═══ Supplied data ═══

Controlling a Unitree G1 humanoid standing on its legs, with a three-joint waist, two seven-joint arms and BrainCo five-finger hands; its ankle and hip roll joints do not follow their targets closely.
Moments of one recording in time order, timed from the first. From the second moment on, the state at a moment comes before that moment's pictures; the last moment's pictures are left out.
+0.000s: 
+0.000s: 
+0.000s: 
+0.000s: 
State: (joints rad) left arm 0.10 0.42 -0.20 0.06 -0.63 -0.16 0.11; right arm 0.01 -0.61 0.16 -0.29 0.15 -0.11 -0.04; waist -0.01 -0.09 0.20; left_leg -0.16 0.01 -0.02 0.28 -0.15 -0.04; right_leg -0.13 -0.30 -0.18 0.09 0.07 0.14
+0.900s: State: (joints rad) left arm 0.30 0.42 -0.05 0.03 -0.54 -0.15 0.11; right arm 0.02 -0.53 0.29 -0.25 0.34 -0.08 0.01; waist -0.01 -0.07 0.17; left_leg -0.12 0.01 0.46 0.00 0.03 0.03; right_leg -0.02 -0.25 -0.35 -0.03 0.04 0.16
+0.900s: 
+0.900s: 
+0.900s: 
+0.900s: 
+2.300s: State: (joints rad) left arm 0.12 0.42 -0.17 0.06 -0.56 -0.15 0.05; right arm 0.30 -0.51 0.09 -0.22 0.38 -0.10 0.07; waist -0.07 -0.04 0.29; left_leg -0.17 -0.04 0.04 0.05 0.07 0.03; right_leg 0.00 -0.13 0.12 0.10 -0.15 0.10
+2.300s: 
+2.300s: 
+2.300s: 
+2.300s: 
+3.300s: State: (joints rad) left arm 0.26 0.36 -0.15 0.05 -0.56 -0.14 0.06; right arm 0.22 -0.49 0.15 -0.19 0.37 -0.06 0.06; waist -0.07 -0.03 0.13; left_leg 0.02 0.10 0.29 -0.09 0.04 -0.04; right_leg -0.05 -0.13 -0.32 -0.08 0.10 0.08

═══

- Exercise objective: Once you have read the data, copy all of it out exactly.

- Output for this exercise:
Controlling a Unitree G1 humanoid standing on its legs, with a three-joint waist, two seven-joint arms and BrainCo five-finger hands; its ankle and hip roll joints do not follow their targets closely.
Moments of one recording in time order, timed from the first. From the second moment on, the state at a moment comes before that moment's pictures; the last moment's pictures are left out.
+0.000s: 
+0.000s: 
+0.000s: 
+0.000s: 
State: (joints rad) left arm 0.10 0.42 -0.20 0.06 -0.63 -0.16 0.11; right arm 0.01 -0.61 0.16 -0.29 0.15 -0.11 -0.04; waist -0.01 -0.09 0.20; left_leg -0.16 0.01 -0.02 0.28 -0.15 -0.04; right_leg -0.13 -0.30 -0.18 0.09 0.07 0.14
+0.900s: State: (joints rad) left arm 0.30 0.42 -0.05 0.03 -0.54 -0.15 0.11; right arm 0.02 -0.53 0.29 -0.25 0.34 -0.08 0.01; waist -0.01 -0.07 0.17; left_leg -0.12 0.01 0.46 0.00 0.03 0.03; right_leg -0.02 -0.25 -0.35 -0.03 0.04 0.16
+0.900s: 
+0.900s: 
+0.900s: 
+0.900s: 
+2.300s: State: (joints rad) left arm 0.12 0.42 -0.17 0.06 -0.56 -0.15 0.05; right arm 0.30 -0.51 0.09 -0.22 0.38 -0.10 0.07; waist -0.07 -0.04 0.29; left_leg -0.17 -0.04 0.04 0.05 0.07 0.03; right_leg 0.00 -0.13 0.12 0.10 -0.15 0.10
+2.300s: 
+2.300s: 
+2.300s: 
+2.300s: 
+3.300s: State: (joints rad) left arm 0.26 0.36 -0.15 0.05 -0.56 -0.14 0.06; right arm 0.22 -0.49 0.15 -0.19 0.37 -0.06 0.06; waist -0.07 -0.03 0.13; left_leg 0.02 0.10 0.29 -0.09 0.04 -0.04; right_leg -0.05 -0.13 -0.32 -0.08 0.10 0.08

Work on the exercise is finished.